Strange Unix file system object (Re: Missing space in root)
Dan Bernstein
bernsten at phoenix.Princeton.EDU
Mon Apr 17 14:01:50 AEST 1989
In article <10016 at orstcs.CS.ORST.EDU> pvo1478 at oce.orst.edu (Paul O'Neill) writes:
[Starts Mail on a 1.6 MB mailbox]
[df suddenly shows 1.6 MB less space in a file system]
[there's no file system entry for a 1.6 MB file]
> ``ofiles'' (thank god for ofiles) shows Mail has an open inode, 1788,
> on the root file system. But "find / -inum 1788 -xdev -print" shows
> nothing.
>
> So, what is this bizarre object? Ofiles and df know about it.

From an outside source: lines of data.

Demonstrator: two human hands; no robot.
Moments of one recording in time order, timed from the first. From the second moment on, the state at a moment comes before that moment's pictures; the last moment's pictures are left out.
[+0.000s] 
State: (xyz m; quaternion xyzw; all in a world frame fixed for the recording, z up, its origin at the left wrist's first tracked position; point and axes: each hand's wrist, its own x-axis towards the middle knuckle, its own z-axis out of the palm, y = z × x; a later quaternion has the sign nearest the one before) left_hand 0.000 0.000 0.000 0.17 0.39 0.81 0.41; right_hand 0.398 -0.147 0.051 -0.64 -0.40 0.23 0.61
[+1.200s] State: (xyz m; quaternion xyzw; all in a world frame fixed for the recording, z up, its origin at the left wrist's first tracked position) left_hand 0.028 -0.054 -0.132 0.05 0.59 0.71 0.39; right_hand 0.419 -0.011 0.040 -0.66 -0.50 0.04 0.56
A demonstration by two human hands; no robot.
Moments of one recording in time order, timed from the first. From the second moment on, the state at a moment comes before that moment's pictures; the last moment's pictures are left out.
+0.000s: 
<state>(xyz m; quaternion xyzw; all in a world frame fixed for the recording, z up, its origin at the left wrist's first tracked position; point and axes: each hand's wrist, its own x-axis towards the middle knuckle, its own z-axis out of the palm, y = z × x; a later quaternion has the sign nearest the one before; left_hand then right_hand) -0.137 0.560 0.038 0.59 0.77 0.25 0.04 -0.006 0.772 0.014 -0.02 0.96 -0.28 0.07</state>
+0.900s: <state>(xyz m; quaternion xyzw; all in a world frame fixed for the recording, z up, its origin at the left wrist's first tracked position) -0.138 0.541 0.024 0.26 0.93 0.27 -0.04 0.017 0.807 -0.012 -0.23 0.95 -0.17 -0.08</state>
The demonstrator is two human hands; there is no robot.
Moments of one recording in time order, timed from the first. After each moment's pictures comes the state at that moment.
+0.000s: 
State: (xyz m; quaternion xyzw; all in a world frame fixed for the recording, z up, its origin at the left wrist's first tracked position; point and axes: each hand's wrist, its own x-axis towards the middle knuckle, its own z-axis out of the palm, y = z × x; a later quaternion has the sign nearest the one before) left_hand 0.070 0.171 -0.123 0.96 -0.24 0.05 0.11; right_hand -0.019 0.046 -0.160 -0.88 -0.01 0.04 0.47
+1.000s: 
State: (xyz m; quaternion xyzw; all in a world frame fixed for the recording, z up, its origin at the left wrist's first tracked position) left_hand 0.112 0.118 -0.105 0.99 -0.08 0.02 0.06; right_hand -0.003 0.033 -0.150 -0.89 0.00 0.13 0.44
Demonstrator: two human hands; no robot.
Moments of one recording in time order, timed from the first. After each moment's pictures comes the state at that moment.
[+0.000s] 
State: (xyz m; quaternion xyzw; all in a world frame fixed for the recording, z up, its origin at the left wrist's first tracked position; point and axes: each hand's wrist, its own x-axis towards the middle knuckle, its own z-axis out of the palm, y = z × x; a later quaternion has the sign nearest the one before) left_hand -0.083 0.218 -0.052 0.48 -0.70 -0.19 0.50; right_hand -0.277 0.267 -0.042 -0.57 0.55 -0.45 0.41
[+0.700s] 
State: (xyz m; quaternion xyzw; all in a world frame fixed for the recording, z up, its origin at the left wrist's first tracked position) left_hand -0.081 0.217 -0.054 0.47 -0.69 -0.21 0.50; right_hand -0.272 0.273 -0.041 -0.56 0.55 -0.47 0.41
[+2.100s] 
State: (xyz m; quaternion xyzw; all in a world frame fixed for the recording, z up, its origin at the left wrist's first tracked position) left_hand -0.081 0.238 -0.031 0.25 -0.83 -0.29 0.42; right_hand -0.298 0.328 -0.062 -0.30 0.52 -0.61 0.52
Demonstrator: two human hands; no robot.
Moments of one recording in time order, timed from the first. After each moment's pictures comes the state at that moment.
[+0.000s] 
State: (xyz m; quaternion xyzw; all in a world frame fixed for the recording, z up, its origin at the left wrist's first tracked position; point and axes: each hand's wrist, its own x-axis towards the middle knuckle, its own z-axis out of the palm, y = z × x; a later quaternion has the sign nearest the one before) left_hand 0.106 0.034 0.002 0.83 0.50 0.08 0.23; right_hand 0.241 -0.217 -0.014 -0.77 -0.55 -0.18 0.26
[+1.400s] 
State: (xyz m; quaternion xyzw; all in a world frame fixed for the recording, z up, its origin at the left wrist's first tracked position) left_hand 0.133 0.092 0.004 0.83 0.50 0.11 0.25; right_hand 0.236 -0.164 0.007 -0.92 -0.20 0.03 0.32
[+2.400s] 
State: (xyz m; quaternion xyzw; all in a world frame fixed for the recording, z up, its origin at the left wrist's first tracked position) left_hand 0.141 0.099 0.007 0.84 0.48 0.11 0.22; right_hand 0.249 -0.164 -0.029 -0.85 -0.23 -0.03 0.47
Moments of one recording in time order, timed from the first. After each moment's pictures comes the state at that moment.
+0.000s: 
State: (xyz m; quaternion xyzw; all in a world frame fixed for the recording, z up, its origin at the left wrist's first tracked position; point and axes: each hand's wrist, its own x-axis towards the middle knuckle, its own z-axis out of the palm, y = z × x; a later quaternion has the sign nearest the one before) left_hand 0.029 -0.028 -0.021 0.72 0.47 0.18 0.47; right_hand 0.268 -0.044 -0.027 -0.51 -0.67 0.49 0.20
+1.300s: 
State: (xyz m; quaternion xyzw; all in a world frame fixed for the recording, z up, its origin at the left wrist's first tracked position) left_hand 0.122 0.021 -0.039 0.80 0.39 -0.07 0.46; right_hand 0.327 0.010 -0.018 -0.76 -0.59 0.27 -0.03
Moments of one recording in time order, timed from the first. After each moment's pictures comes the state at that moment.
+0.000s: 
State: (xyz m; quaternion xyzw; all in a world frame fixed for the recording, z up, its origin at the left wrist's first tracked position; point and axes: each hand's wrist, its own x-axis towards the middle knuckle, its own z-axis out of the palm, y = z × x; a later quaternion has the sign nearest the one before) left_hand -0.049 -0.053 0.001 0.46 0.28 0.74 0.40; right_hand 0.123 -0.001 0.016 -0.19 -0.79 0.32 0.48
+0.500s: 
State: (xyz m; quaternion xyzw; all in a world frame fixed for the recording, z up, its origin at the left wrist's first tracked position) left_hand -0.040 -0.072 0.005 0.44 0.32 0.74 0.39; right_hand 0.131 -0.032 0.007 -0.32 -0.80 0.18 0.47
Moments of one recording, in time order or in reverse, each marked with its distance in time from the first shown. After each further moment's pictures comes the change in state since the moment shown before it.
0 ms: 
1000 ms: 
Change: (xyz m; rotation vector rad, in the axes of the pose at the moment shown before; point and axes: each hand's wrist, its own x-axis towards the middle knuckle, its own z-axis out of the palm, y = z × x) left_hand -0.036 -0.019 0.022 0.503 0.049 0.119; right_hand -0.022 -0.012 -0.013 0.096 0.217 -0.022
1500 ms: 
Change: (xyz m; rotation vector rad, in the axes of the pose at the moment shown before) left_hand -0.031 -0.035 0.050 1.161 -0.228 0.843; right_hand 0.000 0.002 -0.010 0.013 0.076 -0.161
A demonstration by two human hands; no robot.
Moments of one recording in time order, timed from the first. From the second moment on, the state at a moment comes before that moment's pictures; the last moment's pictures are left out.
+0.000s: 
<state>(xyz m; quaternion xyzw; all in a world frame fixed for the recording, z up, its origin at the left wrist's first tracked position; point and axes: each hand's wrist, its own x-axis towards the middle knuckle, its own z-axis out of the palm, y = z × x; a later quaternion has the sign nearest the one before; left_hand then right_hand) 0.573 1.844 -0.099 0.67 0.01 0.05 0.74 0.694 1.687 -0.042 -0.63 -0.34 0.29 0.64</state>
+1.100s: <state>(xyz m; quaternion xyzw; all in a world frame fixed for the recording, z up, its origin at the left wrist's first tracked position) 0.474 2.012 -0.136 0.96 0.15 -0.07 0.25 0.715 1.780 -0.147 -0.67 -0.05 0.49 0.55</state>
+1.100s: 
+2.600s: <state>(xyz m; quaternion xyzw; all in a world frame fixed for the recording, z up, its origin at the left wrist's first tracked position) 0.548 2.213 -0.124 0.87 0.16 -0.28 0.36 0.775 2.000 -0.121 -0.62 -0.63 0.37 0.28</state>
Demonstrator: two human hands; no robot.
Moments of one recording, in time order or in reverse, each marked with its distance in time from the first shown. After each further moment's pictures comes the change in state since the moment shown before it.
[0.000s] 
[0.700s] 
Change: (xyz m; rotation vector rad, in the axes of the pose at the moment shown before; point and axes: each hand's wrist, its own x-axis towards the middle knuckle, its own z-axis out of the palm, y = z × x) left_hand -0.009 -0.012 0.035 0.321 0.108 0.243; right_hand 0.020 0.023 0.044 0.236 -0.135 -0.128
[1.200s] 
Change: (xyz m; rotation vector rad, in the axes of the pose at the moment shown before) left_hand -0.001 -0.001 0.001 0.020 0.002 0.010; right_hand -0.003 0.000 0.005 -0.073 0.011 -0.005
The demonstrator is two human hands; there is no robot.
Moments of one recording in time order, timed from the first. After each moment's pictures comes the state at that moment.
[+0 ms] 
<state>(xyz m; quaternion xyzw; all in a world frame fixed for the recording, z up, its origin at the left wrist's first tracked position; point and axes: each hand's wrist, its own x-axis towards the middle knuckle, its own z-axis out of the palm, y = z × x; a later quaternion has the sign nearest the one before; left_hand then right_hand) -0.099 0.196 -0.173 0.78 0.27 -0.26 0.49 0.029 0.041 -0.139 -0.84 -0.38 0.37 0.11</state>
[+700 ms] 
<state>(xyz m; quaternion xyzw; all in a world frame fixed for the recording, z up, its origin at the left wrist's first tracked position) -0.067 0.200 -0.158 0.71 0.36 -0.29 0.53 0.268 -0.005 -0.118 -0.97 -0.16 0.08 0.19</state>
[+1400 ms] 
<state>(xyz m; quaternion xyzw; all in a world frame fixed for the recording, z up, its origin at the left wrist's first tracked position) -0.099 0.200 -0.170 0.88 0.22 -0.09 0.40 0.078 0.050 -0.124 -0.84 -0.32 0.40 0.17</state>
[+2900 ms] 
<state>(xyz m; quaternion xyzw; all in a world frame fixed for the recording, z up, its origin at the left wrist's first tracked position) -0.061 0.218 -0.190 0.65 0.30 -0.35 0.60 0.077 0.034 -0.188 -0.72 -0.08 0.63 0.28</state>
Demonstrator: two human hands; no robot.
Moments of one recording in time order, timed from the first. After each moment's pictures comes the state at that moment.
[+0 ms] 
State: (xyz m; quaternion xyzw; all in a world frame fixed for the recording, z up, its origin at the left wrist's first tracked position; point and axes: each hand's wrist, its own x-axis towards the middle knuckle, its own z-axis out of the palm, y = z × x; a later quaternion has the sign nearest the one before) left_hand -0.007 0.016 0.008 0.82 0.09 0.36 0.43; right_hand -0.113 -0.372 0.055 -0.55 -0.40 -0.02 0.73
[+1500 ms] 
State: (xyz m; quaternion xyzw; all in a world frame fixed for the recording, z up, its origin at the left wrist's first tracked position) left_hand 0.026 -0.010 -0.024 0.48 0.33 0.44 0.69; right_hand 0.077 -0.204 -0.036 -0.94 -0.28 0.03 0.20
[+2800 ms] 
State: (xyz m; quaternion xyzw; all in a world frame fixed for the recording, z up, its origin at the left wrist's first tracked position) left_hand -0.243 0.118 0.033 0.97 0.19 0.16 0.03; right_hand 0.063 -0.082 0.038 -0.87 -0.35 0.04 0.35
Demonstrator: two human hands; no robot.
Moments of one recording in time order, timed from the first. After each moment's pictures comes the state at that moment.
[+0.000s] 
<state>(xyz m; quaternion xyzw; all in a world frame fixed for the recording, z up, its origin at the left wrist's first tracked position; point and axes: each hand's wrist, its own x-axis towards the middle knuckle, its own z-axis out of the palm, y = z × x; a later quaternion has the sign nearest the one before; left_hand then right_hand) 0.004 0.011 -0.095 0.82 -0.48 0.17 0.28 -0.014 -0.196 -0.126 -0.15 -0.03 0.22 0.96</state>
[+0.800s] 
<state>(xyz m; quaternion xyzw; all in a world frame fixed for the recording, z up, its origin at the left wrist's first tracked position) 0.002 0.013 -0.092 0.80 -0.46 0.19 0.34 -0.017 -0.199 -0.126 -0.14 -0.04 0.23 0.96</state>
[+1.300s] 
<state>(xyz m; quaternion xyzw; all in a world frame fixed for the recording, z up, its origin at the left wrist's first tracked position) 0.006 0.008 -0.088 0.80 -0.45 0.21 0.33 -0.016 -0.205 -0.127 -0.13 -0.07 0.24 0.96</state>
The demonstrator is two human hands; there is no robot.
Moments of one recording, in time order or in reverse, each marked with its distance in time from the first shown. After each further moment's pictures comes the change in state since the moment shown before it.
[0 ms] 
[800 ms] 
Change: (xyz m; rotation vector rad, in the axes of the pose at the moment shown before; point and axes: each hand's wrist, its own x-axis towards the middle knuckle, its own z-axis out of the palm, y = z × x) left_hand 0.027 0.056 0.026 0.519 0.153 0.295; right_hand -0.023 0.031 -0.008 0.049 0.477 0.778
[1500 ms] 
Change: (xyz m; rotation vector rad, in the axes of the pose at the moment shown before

> du, ls, and find don't know about it.
The kernel won't free the filesystem space for a file until (1) it has
zero hard links and (2) it is accessed by zero processes. It wouldn't
be a good idea to delete an opened file just because its last directory
entry disappears: what information do you give to the process reading
the file? So the kernel quite naturally waits until Mail closes the file
before deleting it.
Probably your Mail program removes the old file after it's opened it;
then it makes a new mailbox file. I'd advise using a mail reader with
a more conservative approach to file handling.